**TASK GOAL**
Return all the entries. Match them word for word.

**Dataset records**
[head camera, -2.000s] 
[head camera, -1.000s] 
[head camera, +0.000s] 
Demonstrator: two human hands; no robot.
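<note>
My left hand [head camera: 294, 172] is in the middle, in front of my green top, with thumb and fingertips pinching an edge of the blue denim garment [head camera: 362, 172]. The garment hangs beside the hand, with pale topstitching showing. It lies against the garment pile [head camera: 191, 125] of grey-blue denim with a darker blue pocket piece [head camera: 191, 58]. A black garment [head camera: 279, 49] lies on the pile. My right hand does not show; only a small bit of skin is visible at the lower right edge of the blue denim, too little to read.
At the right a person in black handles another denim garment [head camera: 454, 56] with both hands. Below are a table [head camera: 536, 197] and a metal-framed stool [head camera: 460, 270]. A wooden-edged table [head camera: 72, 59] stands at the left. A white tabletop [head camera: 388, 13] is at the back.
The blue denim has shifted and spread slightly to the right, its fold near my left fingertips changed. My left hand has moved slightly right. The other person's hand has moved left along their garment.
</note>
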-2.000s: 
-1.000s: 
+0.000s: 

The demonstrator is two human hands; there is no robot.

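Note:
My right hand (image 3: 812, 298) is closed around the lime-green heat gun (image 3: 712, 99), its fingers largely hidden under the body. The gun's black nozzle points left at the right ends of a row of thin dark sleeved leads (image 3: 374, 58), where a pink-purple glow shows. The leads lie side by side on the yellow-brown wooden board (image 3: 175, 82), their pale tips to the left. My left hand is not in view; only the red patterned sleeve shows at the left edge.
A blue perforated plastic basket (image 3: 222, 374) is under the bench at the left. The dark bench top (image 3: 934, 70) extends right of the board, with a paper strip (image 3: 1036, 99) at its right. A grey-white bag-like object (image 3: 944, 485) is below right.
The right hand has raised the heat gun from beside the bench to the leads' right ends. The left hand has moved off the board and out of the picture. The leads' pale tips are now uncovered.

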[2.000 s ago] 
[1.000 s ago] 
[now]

**RESULT**
[head camera, -2.000s] 
[head camera, -1.000s] 
[head camera, +0.000s] 
Demonstrator: two human hands; no robot.
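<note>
My left hand [head camera: 294, 172] is in the middle, in front of my green top, with thumb and fingertips pinching an edge of the blue denim garment [head camera: 362, 172]. The garment hangs beside the hand, with pale topstitching showing. It lies against the garment pile [head camera: 191, 125] of grey-blue denim with a darker blue pocket piece [head camera: 191, 58]. A black garment [head camera: 279, 49] lies on the pile. My right hand does not show; only a small bit of skin is visible at the lower right edge of the blue denim, too little to read.
At the right a person in black handles another denim garment [head camera: 454, 56] with both hands. Below are a table [head camera: 536, 197] and a metal-framed stool [head camera: 460, 270]. A wooden-edged table [head camera: 72, 59] stands at the left. A white tabletop [head camera: 388, 13] is at the back.
The blue denim has shifted and spread slightly to the right, its fold near my left fingertips changed. My left hand has moved slightly right. The other person's hand has moved left along their garment.
</note>
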-2.000s: 
-1.000s: 
+0.000s: 

The demonstrator is two human hands; there is no robot.

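Note:
My right hand (image 3: 812, 298) is closed around the lime-green heat gun (image 3: 712, 99), its fingers largely hidden under the body. The gun's black nozzle points left at the right ends of a row of thin dark sleeved leads (image 3: 374, 58), where a pink-purple glow shows. The leads lie side by side on the yellow-brown wooden board (image 3: 175, 82), their pale tips to the left. My left hand is not in view; only the red patterned sleeve shows at the left edge.
A blue perforated plastic basket (image 3: 222, 374) is under the bench at the left. The dark bench top (image 3: 934, 70) extends right of the board, with a paper strip (image 3: 1036, 99) at its right. A grey-white bag-like object (image 3: 944, 485) is below right.
The right hand has raised the heat gun from beside the bench to the leads' right ends. The left hand has moved off the board and out of the picture. The leads' pale tips are now uncovered.
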
[2.000 s ago] 
[1.000 s ago] 
[now]

The answer given above is the complete response.